=== DATA FOR ANALYSIS ===
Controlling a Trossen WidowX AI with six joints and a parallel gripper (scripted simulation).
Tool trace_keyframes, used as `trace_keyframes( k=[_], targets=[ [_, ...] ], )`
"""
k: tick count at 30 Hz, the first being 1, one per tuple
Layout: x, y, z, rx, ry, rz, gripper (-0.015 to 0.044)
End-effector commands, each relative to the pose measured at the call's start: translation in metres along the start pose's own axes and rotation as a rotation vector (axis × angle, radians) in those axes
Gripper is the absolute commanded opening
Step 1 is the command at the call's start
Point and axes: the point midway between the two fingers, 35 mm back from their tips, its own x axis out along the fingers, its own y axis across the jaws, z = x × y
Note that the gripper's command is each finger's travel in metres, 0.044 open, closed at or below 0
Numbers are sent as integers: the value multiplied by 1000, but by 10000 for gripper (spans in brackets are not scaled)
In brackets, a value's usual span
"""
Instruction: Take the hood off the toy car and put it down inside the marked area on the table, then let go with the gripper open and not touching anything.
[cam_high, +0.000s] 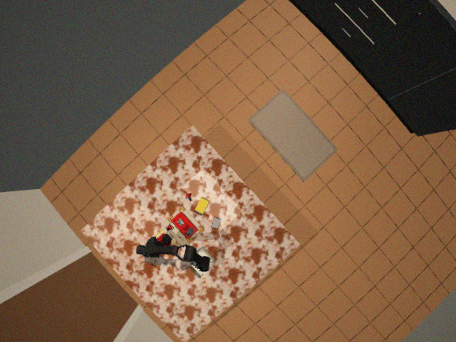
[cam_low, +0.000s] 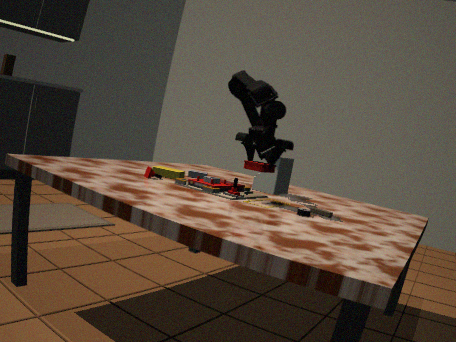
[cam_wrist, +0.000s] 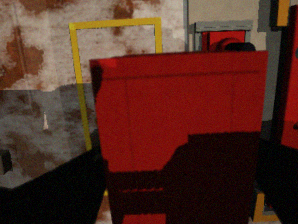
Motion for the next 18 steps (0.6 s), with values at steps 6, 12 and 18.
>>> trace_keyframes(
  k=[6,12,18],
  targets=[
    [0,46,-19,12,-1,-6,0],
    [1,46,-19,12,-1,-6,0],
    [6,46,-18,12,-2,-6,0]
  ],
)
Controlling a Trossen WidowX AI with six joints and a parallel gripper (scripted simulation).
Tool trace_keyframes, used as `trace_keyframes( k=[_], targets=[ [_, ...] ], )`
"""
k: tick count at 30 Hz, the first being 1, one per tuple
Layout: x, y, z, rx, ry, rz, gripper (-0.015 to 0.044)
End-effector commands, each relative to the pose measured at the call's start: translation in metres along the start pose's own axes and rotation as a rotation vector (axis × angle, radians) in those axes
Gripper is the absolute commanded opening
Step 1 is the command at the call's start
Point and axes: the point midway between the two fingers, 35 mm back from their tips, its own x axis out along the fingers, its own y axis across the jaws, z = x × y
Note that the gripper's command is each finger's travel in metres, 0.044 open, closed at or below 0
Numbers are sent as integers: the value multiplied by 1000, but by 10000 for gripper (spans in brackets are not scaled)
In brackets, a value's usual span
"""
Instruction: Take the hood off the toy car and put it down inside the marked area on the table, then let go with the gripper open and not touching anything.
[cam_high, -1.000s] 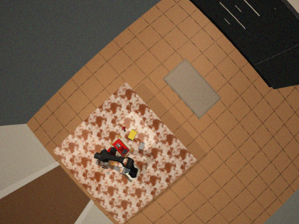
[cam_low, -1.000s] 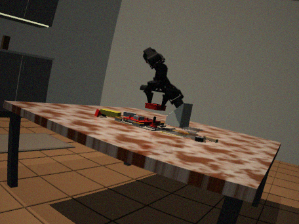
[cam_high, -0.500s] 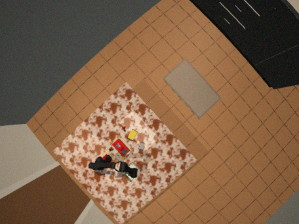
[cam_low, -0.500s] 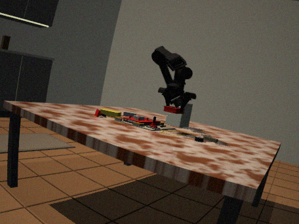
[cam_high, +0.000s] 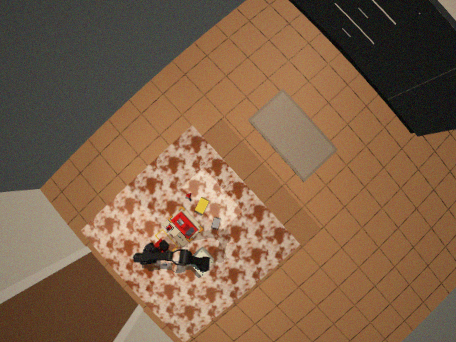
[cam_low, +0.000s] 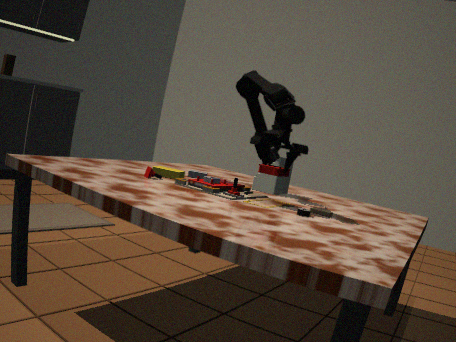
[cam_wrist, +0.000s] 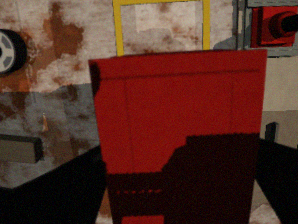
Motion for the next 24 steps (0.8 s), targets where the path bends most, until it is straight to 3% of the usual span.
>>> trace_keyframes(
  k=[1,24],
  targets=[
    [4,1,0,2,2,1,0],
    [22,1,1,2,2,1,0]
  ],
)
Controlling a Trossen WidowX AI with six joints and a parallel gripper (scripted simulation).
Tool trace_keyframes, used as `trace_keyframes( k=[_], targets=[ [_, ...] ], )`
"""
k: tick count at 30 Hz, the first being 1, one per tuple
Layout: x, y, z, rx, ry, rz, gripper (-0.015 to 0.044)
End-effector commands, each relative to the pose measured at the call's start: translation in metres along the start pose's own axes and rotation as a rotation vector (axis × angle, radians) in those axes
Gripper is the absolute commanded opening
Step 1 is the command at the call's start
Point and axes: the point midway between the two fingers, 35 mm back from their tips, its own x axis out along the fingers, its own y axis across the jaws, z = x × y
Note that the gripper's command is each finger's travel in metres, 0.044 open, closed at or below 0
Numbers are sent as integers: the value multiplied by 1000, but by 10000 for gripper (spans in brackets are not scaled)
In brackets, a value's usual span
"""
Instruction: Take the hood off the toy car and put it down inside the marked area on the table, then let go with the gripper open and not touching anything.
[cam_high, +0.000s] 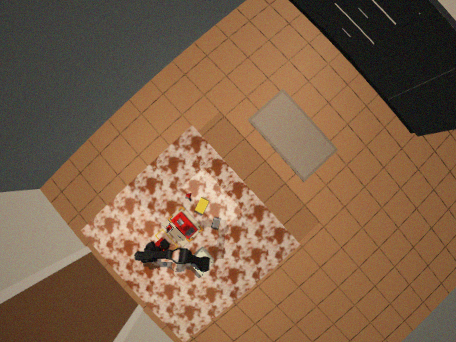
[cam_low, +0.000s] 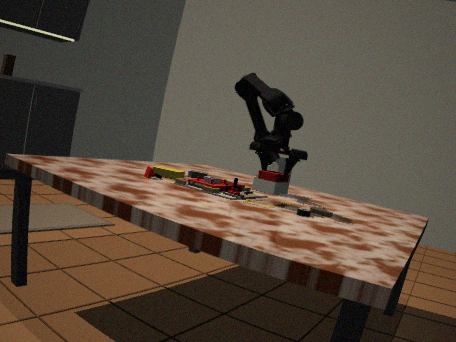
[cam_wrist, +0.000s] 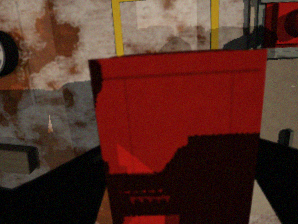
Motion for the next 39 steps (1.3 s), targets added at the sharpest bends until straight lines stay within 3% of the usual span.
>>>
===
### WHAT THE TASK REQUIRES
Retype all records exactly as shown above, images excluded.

### FINISHED TASK
Controlling a Trossen WidowX AI with six joints and a parallel gripper (scripted simulation).
Tool trace_keyframes, used as `trace_keyframes( k=[_], targets=[ [_, ...] ], )`
"""
k: tick count at 30 Hz, the first being 1, one per tuple
Layout: x, y, z, rx, ry, rz, gripper (-0.015 to 0.044)
End-effector commands, each relative to the pose measured at the call's start: translation in metres along the start pose's own axes and rotation as a rotation vector (axis × angle, radians) in those axes
Gripper is the absolute commanded opening
Step 1 is the command at the call's start
Point and axes: the point midway between the two fingers, 35 mm back from their tips, its own x axis out along the fingers, its own y axis across the jaws, z = x × y
Note that the gripper's command is each finger's travel in metres, 0.044 open, closed at or below 0
Numbers are sent as integers: the value multiplied by 1000, but by 10000 for gripper (spans in brackets are not scaled)
In brackets, a value's usual span
"""
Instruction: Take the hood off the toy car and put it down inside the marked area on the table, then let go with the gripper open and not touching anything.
[cam_high, +0.000s] 
[cam_low, +0.000s] 
[cam_wrist, +0.000s] 
Motion for the next 18 steps (0.6 s), with values at steps 6, 12 and 18.
>>> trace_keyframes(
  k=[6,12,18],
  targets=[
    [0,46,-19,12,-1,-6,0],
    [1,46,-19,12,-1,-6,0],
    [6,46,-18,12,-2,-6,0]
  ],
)
Controlling a Trossen WidowX AI with six joints and a parallel gripper (scripted simulation).
Tool trace_keyframes, used as `trace_keyframes( k=[_], targets=[ [_, ...] ], )`
"""
k: tick count at 30 Hz, the first being 1, one per tuple
Layout: x, y, z, rx, ry, rz, gripper (-0.015 to 0.044)
End-effector commands, each relative to the pose measured at the call's start: translation in metres along the start pose's own axes and rotation as a rotation vector (axis × angle, radians) in those axes
Gripper is the absolute commanded opening
Step 1 is the command at the call's start
Point and axes: the point midway between the two fingers, 35 mm back from their tips, its own x axis out along the fingers, its own y axis across the jaws, z = x × y
Note that the gripper's command is each finger's travel in metres, 0.044 open, closed at or below 0
Numbers are sent as integers: the value multiplied by 1000, but by 10000 for gripper (spans in brackets are not scaled)
In brackets, a value's usual span
"""
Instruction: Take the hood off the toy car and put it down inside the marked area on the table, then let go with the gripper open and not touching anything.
[cam_high, -1.000s] 
[cam_low, -1.000s] 
[cam_high, -0.500s] 
[cam_low, -0.500s] 
[cam_high, +0.000s] 
[cam_low, +0.000s] 
[cam_wrist, +0.000s] 
Motion for the next 24 steps (0.8 s), targets where the path bends most, until it is straight to 3% of the usual span.
>>> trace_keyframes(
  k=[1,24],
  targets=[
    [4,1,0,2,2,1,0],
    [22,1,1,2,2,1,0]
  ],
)
Controlling a Trossen WidowX AI with six joints and a parallel gripper (scripted simulation).
Tool trace_keyframes, used as `trace_keyframes( k=[_], targets=[ [_, ...] ], )`
"""
k: tick count at 30 Hz, the first being 1, one per tuple
Layout: x, y, z, rx, ry, rz, gripper (-0.015 to 0.044)
End-effector commands, each relative to the pose measured at the call's start: translation in metres along the start pose's own axes and rotation as a rotation vector (axis × angle, radians) in those axes
Gripper is the absolute commanded opening
Step 1 is the command at the call's start
Point and axes: the point midway between the two fingers, 35 mm back from their tips, its own x axis out along the fingers, its own y axis across the jaws, z = x × y
Note that the gripper's command is each finger's travel in metres, 0.044 open, closed at or below 0
Numbers are sent as integers: the value multiplied by 1000, but by 10000 for gripper (spans in brackets are not scaled)
In brackets, a value's usual span
"""
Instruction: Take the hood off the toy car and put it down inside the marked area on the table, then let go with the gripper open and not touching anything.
[cam_high, +0.000s] 
[cam_low, +0.000s] 
[cam_wrist, +0.000s] 
Motion for the next 39 steps (1.3 s), targets added at the sharpest bends until straight lines stay within 3% of the usual span.
>>>

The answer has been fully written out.